Homeowners insurance can provide a cushion in the event of increased replacement costs, but it’s important to make sure you’re covered for more than your home is worth. Adam Johnson, a home insurance product manager for policy comparison site QuoteWizard.com, says that often shoppers make the mistake of insuring their house just enough to cover the mortgage. However, due to market fluctuations it’s always advisable to get additional coverage. Natural disasters and acts of war are typically excluded from homeowner’s insurance policies, so if you live in an area prone to floods or hurricanes you’ll want extra riders or an extra policy for flood and earthquake insurance. Rates are determined by variables like geographic location and building materials used (purchased or built). Additionally, there are optional add-ons such as sewer and drain backup coverage and identity recovery coverage which can also be purchased for additional protection.

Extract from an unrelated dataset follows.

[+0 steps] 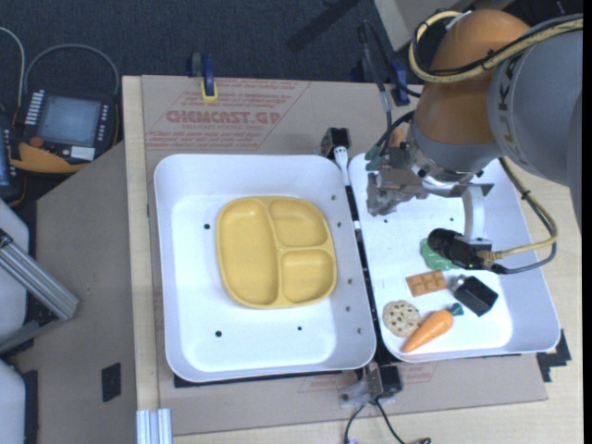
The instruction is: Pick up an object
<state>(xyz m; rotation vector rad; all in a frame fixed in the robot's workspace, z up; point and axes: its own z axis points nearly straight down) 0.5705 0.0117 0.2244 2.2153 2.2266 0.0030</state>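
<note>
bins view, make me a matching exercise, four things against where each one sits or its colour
Things:
1. divided plate
2. toy carrot
3. cookie
4. cracker

Descriptions:
A. orange, near the front edge of the right bin
B. yellow, in the middle of the left bin
C. brown rectangle, just behind the carrot
D. round and speckled, just left of the carrot

Pairs: 1-B, 2-A, 3-D, 4-C

One fixed camera looks down from above at a slant, taking in both white bins side by side. The arm enters from the right, looming near enough to hide perhaps part of the right bin.
</note>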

When it comes to home insurance, HUB International’s Insurance Advisor, Trish Bank, explains that insurers use past claims as a key factor in determining the risk of insuring a property. Not only will claims made by the homeowner be taken into consideration, but claims related to the property and even the homeowner’s credit rating can play a role in how much you pay for your policy. Frequent and severe claims can cause your premiums to be bumped up into a higher pricing tier while too many recent claims may mean you’re not eligible for home insurance at all. Other factors such as neighborhood crime rate and building material availability will also affect rates. Finally, coverage options such as deductibles or added riders like those for art and jewelry also come into play when deciding what you’ll pay annually for your policy.
Home insurance rates can vary greatly depending on a variety of factors. Insurers often consider the type of building construction, roof type, home age, heating system (if an oil tank is on premise or underground), proximity to the coast, presence of a swimming pool and trampoline, security systems and more. Additionally, if a home is not well-maintained it could reduce an insurer’s interest in providing coverage due to the increased odds that they would have to pay out for damage. Even having certain breeds of dog in the home can raise your rates as some pets can cause a great deal of damage.It may not be wise to skimp on insurance, but there are ways to reduce your premiums. Here are some tips for cost-cutting on your coverage:
1. Shop around for the best rates and compare different policies.
2. Increase your deductible, as this will usually lower your premium payments.
3. Ask about discounts such as a multi-policy discount if you bundle other types of insurance with the same provider or a loyalty discount if you’ve been with the same company for several years.
4. Consider dropping optional coverage such as collision or comprehensive coverage on older vehicles that don’t have much value anymore and may not be worth repairing in an accident anyway.
5. Pay annually instead of monthly, since insurers usually charge extra fees when bills are paid in installments over time rather than one lump sum payment up front each year.